You can always get back items, villagers, badges, museum collections. Everything can be replaced, but your town is forever, so do what would make you happier in the end.

Edit: Also, in response to the person who said not to restart since it's your first AC game and town -- No. New Leaf was my first game as well, but I still restarted my town. Yeah, there's a novelty of it being your first, but when you dislike your town it's not like you have any decently pleasant memories of it to begin with. If anything it's making your first AC experience poorer than it should be.


----------



## Zerokii (Jul 29, 2013)

Nope, no regrets. I had a map similar to yours, not exactly but same super windy river carving an 'island' of land. It looked awesome at the time but the more I actually played on it, the more it drove me nuts. It wasn't even a matter of PWP, which I suppose would have probably been a problem later. It was more the fact of being unable to 'get lost' in my town. I dunno, I just couldn't have space. I was constantly tripping on streams and boundaries, and it made my map feel just so tiny. So I reset, and still don't regret it.

And I don't know how much this puts into perspective, but I also had both Whitney and Goldie in that town when I reset.
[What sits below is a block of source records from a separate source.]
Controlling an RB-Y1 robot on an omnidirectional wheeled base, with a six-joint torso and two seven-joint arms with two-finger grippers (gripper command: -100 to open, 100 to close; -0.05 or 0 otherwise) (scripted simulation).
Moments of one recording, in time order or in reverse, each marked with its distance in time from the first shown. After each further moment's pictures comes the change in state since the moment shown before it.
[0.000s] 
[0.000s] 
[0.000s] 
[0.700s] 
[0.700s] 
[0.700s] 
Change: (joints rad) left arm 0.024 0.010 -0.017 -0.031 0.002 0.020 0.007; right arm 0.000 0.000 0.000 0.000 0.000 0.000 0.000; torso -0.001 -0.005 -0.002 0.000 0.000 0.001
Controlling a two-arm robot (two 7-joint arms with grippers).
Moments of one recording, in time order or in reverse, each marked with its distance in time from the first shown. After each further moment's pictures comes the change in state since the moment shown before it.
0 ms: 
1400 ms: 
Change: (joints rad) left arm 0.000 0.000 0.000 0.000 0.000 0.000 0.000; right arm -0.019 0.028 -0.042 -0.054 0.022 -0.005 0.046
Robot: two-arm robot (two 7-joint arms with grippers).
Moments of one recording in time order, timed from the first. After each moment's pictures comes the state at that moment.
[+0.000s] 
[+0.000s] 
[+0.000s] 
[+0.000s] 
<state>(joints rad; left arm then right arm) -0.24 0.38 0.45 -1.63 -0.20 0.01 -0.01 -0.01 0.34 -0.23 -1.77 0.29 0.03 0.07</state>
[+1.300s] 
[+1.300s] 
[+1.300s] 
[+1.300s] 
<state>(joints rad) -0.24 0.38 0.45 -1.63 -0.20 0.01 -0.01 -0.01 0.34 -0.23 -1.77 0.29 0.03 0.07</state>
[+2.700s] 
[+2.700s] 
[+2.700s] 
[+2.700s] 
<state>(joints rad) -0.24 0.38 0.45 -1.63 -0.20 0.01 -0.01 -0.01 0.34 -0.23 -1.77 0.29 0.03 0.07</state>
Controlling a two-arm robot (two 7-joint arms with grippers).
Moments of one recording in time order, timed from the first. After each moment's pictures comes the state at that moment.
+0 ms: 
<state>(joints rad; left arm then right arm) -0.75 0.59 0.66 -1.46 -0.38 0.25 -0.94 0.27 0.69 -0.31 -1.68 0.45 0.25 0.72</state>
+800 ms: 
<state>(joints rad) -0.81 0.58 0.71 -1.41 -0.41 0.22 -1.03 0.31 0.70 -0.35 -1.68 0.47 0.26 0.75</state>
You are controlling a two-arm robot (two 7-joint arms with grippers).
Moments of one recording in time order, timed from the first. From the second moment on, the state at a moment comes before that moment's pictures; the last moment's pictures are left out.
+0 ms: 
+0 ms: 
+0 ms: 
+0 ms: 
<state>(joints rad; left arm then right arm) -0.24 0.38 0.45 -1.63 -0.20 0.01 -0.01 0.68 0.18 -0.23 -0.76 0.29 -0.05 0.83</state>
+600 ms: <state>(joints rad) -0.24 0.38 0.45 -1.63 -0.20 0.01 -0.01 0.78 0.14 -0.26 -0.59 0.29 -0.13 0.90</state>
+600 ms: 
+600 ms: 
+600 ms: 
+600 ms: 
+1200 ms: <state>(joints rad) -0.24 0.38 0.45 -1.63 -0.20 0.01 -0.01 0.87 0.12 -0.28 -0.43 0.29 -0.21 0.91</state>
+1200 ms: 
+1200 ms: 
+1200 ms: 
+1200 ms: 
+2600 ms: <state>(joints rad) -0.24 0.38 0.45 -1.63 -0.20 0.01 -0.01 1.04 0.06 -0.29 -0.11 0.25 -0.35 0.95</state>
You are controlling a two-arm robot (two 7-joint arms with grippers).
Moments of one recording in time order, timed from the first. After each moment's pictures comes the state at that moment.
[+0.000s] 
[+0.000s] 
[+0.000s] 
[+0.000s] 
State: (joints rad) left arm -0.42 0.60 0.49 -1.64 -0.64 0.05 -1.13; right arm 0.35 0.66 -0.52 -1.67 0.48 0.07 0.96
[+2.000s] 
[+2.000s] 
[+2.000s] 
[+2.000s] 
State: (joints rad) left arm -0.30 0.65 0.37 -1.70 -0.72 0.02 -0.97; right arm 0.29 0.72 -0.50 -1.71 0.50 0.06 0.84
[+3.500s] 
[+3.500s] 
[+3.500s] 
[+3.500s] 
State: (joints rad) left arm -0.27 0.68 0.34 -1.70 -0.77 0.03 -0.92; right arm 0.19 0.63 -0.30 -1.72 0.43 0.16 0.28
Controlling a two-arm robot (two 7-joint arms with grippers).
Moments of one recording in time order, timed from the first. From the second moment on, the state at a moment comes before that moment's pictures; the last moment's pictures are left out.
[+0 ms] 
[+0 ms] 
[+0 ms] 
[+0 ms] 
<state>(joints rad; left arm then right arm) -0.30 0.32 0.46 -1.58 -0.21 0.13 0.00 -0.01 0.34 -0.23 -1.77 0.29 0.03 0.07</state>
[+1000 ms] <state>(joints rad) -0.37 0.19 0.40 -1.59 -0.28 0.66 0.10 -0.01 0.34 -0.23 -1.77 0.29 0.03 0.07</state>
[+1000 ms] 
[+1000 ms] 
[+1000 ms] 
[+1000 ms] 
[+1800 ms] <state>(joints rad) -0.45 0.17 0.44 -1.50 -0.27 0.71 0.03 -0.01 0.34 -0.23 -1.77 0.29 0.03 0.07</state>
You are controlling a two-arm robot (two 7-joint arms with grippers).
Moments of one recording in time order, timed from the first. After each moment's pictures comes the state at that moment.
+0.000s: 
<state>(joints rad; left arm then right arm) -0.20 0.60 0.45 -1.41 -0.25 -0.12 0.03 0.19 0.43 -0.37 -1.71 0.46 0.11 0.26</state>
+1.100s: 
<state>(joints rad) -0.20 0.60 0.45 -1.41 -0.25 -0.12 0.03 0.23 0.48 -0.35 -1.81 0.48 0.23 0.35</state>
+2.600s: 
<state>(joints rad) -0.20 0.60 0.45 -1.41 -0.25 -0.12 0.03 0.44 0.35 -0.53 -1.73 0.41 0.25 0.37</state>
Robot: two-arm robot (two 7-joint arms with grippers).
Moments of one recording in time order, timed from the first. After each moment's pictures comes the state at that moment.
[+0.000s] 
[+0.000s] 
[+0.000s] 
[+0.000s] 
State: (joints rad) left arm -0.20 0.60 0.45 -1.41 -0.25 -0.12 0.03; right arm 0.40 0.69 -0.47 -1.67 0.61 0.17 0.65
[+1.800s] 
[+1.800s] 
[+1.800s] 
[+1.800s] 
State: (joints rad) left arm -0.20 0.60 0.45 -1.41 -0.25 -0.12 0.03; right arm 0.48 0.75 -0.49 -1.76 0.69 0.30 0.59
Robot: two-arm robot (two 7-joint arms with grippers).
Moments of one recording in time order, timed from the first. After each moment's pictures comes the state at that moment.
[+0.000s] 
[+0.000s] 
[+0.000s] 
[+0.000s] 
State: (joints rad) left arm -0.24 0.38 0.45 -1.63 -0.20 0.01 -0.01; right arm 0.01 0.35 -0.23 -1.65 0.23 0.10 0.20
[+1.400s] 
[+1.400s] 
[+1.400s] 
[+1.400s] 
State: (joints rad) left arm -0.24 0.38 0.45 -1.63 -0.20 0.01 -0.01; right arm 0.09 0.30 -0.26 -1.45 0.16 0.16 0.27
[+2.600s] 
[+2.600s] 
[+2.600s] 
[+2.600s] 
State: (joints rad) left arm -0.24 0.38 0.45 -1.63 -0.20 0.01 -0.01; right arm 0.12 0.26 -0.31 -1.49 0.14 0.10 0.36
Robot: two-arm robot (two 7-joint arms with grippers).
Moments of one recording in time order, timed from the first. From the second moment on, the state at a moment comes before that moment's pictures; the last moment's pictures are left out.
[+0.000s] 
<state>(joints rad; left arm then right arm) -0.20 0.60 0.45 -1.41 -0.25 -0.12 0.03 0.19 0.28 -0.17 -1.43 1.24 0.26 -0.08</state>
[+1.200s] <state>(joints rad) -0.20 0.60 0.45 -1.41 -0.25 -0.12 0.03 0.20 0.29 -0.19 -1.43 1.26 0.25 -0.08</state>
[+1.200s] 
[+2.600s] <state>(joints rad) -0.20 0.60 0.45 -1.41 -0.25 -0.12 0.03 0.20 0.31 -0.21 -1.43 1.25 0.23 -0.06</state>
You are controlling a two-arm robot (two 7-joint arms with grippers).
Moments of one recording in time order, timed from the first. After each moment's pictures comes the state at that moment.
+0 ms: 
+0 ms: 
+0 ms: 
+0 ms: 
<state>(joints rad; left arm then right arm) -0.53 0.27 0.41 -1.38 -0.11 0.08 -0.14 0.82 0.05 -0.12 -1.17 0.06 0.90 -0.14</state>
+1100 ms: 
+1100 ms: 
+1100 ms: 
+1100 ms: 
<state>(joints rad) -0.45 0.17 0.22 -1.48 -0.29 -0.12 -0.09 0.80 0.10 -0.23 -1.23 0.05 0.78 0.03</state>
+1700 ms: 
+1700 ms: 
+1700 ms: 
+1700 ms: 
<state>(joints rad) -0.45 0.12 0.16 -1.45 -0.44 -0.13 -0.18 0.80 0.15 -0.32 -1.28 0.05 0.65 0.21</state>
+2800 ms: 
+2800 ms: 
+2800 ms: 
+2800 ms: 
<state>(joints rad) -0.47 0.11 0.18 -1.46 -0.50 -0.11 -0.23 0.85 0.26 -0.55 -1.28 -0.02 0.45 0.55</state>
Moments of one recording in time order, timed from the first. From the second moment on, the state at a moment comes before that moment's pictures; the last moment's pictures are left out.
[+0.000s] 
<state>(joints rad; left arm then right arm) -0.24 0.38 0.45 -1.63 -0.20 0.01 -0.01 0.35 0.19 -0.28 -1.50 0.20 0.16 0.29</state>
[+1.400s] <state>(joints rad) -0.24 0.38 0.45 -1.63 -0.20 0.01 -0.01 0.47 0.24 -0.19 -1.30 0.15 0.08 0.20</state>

Anywhoo, in the end, it depends on the person resetting. How much do you really hate your current town, and how much effort are you going to put into finding your new town.


----------



## sheepyton (Jul 29, 2013)

I had much the same problem, terrible layout and neighbors I couldn't stand. I ended up resetting and am happy I did. It took a lot of time and effort (I had almost all of the fossils, tons of fish, bugs and paintings), but at the same time, it's been kind of fun to get all of that stuff back. I also ended up getting really lucky with my villagers (Cheri and Felicity initially, then Bluebear from a campsite. I'm also getting some villagers I really like).


----------